WHAT IS NEEDED
From the entries below, return only the lines starting at the one that contains "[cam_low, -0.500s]" and ending at the one that contains "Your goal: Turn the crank", exactly as they stand.

----- SOURCE RECORDS

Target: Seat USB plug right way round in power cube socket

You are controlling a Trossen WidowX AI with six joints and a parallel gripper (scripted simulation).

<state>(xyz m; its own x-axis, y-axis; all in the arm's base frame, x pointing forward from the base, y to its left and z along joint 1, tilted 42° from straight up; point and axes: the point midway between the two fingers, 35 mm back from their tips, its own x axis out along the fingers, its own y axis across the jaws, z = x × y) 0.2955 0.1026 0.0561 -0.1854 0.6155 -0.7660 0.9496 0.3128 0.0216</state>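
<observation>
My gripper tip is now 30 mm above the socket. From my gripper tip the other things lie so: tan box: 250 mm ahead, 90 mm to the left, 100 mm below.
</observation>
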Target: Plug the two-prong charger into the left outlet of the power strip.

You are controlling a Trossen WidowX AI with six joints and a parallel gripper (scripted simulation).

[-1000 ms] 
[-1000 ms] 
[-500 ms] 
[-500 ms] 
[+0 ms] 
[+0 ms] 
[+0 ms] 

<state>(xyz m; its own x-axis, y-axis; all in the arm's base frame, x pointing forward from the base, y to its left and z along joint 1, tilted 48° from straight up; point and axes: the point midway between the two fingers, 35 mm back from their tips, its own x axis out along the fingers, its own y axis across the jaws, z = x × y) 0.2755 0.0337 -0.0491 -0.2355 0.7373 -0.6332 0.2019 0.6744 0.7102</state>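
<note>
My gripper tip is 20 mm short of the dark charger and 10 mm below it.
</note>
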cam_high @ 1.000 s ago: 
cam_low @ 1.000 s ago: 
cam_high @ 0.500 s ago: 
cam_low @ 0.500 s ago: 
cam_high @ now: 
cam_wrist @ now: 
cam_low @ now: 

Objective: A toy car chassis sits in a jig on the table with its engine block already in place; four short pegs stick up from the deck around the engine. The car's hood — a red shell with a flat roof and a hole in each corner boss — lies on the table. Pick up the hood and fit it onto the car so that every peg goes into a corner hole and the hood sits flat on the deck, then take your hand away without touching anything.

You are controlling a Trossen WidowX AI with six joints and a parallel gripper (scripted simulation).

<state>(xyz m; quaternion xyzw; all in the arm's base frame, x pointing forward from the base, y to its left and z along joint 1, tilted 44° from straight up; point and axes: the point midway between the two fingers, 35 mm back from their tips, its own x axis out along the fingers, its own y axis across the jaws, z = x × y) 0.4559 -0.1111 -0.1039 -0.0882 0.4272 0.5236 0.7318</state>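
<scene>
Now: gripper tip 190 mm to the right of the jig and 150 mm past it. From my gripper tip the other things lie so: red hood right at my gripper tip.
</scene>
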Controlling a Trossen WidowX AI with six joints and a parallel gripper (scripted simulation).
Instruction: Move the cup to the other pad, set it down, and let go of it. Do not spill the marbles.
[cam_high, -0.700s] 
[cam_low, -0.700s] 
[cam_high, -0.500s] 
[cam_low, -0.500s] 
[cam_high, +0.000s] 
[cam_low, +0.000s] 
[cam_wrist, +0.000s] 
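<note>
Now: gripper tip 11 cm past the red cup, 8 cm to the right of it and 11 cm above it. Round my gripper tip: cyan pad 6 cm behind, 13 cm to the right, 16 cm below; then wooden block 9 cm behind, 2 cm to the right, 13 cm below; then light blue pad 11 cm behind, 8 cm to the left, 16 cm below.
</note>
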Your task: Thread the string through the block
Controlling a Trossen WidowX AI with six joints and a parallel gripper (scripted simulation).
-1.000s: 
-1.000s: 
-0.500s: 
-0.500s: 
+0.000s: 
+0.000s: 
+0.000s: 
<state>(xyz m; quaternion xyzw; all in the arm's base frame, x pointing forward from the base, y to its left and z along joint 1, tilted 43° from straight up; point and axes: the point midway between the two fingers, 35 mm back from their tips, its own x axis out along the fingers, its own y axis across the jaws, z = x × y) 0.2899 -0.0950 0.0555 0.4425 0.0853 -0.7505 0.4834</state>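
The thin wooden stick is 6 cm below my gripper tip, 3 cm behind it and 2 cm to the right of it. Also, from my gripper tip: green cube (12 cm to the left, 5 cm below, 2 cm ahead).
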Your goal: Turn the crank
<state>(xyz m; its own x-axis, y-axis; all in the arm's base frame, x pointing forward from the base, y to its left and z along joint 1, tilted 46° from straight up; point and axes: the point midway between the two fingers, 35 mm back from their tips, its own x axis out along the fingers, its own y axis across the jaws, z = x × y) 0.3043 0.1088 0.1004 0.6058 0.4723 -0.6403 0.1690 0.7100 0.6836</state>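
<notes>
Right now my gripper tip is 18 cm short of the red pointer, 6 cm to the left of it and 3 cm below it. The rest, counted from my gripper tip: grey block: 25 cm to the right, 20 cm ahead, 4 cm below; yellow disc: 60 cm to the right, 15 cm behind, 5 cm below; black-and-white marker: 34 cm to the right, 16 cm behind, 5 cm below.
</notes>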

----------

SOLUTION TO THIS EXERCISE
[cam_low, -0.500s] 
[cam_high, +0.000s] 
[cam_low, +0.000s] 
[cam_wrist, +0.000s] 
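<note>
Now: gripper tip 11 cm past the red cup, 8 cm to the right of it and 11 cm above it. Round my gripper tip: cyan pad 6 cm behind, 13 cm to the right, 16 cm below; then wooden block 9 cm behind, 2 cm to the right, 13 cm below; then light blue pad 11 cm behind, 8 cm to the left, 16 cm below.
</note>
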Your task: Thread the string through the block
Controlling a Trossen WidowX AI with six joints and a parallel gripper (scripted simulation).
-1.000s: 
-1.000s: 
-0.500s: 
-0.500s: 
+0.000s: 
+0.000s: 
+0.000s: 
<state>(xyz m; quaternion xyzw; all in the arm's base frame, x pointing forward from the base, y to its left and z along joint 1, tilted 43° from straight up; point and axes: the point midway between the two fingers, 35 mm back from their tips, its own x axis out along the fingers, its own y axis across the jaws, z = x × y) 0.2899 -0.0950 0.0555 0.4425 0.0853 -0.7505 0.4834</state>
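The thin wooden stick is 6 cm below my gripper tip, 3 cm behind it and 2 cm to the right of it. Also, from my gripper tip: green cube (12 cm to the left, 5 cm below, 2 cm ahead).
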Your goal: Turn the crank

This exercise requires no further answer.